Where the data comes from

Every claim in a Ranked video traces to one of:

Vendor docs / release notes — primary, preferred (pricing pages, product docs).
Independent benchmarks — SWE-bench, MMLU, Artificial Analysis, etc.
Our test prompts — limited use, when a category is moving fast and benchmarks lag reality.
Reputable press / analysis — for context, not as a source of truth on numbers.

What we don't use:

Vendor marketing copy as a source of fact.
Aggregator listicles ("top 10 AI tools!") as a source.
Single-sourced rumors. If a number is from one place and we can't corroborate, we say "unconfirmed" or skip it.
Anything we can't link to in the Stat Sheet's sources array.

What we publish, and what we hold back

We publish: the rubric, the weights, what each axis means, where the data comes from.

We hold back: the exact 1–10 scores per product, the composite arithmetic, in-flight Stat Sheet annotations.

Why: scores are opinion. The rubric is the method. Viewers who care about the method can re-derive their own composite from the public rubric + their own weighting. It's the journalism version of showing your work without doxxing your sources.
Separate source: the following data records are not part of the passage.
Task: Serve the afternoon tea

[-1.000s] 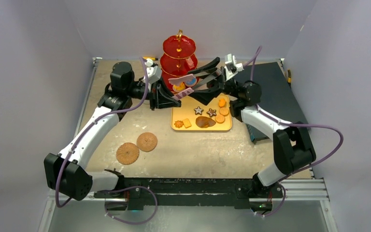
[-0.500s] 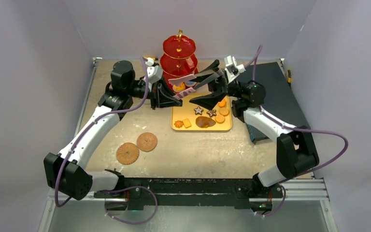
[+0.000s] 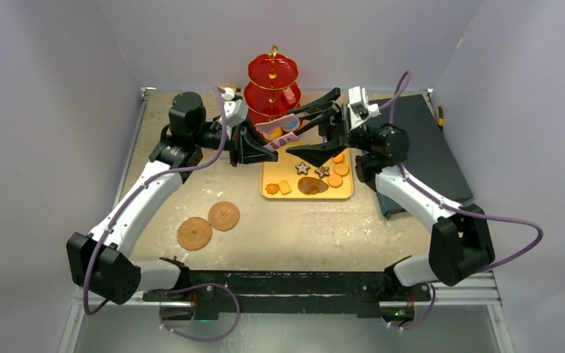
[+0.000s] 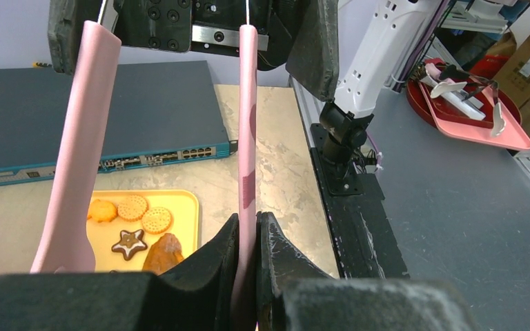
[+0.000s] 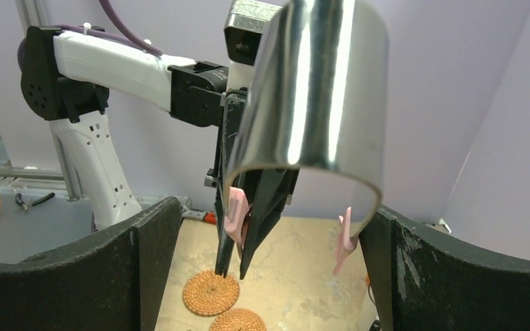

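Note:
The afternoon tea's red three-tier stand (image 3: 273, 81) stands at the back centre, with small pastries on its lowest tier. More biscuits (image 3: 316, 173) (image 4: 132, 207) lie on the yellow tray (image 3: 342, 193). My left gripper (image 3: 268, 151) (image 4: 248, 224) is shut on one pink-tipped arm of the metal tongs (image 3: 279, 126) (image 4: 248, 138), held in the air in front of the stand. My right gripper (image 3: 316, 126) (image 5: 272, 210) is open, its fingers wide on either side of the tongs' shiny bent end (image 5: 310, 89). A gap shows at its left finger (image 5: 138, 269).
Two woven coasters (image 3: 210, 224) (image 5: 210, 293) lie at the front left of the table. A dark blue network switch (image 3: 419, 147) (image 4: 96, 117) lies along the right side. Grey walls close in the back and both sides.
My right gripper has drawn back to the right along the tongs, and its elbow has swung outward. The left arm and the tongs have stayed in place.

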Robot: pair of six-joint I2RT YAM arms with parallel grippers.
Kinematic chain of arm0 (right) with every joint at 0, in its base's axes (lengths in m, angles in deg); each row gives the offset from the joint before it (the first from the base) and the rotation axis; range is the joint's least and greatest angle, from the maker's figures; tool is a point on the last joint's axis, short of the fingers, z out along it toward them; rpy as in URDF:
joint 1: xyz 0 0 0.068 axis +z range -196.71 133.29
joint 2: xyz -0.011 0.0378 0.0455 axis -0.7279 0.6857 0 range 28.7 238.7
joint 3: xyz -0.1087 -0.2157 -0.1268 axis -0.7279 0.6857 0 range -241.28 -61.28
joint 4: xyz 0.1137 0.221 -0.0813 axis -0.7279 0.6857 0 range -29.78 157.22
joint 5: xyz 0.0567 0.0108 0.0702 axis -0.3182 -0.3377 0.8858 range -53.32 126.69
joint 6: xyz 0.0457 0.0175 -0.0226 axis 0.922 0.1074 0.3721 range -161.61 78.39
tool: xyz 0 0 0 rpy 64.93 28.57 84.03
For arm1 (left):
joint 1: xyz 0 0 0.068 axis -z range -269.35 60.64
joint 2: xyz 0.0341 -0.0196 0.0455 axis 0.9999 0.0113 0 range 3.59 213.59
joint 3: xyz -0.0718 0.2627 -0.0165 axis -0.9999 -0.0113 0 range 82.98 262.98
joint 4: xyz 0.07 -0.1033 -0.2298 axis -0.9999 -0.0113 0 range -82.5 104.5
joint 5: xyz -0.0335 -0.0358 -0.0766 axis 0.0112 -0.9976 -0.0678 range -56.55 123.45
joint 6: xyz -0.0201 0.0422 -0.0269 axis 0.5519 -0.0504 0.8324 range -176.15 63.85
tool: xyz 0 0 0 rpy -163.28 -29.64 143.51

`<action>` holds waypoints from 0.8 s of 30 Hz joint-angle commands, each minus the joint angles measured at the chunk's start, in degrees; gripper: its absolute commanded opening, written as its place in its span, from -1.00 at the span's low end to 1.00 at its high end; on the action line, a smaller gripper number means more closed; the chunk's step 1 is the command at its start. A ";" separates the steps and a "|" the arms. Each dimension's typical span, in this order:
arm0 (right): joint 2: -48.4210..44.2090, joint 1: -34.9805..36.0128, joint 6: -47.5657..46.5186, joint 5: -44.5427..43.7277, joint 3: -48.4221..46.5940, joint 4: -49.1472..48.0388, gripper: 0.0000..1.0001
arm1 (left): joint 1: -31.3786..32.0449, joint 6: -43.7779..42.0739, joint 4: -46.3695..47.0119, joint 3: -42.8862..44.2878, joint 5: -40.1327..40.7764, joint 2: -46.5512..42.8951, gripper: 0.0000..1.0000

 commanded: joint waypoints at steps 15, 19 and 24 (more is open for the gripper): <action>-1.00 1.40 -7.50 -5.97 -3.21 10.11 0.80 | 0.85 -6.89 0.78 3.22 1.68 -1.01 -1.00; -2.04 1.42 -9.57 -6.76 -2.40 11.80 0.67 | 0.87 -5.28 2.17 3.72 1.70 -0.81 -1.00; -3.28 1.42 -11.33 -7.48 -2.73 13.82 0.46 | 0.87 -5.11 1.75 3.75 1.57 -0.74 -1.00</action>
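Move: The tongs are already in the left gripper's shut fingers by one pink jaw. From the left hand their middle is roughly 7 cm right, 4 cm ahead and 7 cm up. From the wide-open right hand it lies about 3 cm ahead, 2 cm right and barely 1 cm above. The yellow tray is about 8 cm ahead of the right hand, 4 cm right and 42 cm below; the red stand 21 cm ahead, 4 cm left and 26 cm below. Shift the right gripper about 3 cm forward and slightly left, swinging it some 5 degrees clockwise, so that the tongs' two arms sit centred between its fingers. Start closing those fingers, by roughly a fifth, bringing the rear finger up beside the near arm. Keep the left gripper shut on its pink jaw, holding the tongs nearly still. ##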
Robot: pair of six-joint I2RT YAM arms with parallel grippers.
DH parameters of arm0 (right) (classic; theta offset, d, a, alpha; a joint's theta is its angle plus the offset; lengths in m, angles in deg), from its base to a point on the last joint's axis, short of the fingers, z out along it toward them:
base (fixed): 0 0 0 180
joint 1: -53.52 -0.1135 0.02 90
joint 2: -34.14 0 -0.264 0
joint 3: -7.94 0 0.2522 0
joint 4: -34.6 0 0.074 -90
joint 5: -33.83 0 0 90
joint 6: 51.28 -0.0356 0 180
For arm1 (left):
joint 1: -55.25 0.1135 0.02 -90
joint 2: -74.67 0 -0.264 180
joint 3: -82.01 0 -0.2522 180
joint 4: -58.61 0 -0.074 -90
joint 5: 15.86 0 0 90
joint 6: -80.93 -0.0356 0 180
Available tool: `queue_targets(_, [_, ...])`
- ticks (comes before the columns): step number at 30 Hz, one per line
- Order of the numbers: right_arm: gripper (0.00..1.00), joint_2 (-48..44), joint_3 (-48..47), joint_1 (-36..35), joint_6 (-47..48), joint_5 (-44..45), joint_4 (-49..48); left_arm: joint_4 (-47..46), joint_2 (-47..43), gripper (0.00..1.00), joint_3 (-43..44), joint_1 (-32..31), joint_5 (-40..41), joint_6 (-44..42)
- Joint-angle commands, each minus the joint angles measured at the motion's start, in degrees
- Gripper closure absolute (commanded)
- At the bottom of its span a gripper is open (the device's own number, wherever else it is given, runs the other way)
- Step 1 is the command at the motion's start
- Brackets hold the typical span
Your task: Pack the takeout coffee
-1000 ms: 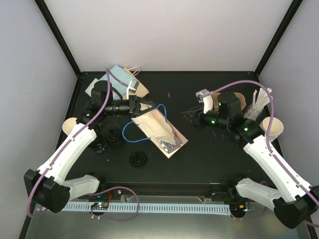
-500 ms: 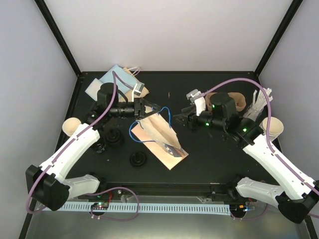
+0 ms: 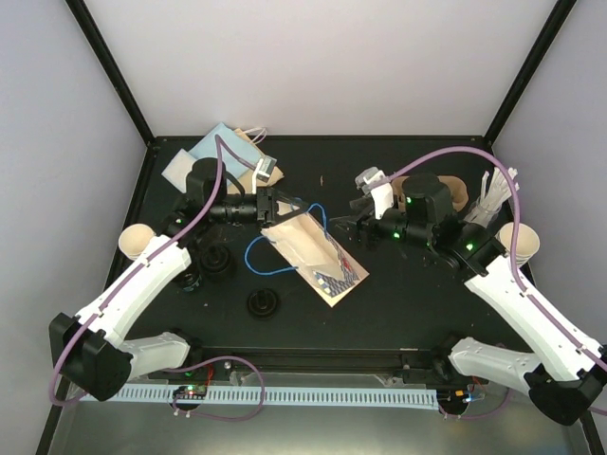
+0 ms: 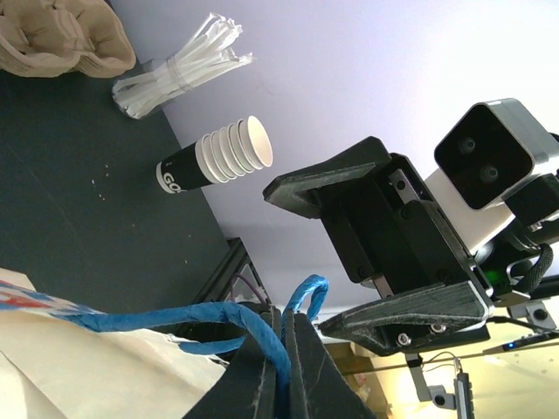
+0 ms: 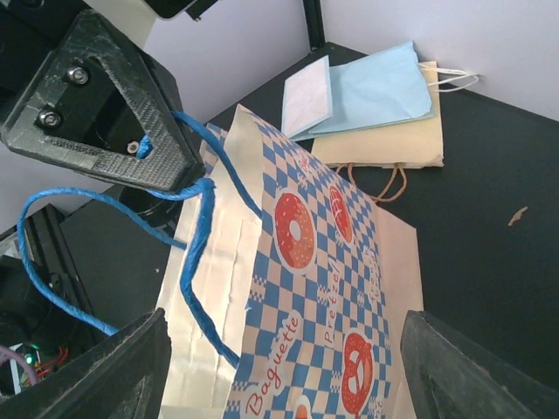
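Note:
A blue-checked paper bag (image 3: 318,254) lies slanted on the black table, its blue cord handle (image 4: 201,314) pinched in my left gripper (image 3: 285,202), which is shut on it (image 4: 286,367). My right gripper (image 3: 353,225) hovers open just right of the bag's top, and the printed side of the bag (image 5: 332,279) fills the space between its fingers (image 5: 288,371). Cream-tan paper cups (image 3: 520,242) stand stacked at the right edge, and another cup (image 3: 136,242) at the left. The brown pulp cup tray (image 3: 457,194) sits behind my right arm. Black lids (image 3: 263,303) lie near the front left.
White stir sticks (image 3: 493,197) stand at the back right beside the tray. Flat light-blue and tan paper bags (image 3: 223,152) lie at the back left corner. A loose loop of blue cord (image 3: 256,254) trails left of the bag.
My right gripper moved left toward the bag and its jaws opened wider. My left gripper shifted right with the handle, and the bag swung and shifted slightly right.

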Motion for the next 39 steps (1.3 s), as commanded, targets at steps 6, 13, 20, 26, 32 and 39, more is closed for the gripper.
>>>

What viewers should take away

Every Ranked is a defensible opinion, not a true ranking. The method is rigorous. The picks are good faith. Disagree with our picks? Cite a specific rubric violation ("you said X had 8 reliability but their uptime is closer to 6"). We'll either correct or explain. Don't argue vibes; argue axes.

The audience is anyone curious about AI — buyers, builders, and people who just want to understand the field. The rubric is the same regardless. Sourcing and rigor are the same regardless.

Definitions

Mapped (in Stat Sheet): Identity + qualitative fields populated; volatile fields (current version, pricing, context window, benchmarks, our rating) are null and listed in the product's _verify array. Stable across re-scores pending a vendor change.
Worked example: All fields populated with verified, sourced data. Use as a gold-standard template for how to score.
Composite: Weighted sum of the five axis scores. Always 1–10. Meanings are comparative within a category, not absolute.

Revision log

We don't move goalposts between videos. The rubric only changes at quarterly review with a documented revision entry here.

Date	Change
2026-06-28	Initial draft, posted publicly for week-1 Ranked launch. Authored by Newton (the editor-in-chief) on behalf of Opus, the master-prompt author of the channel's charter.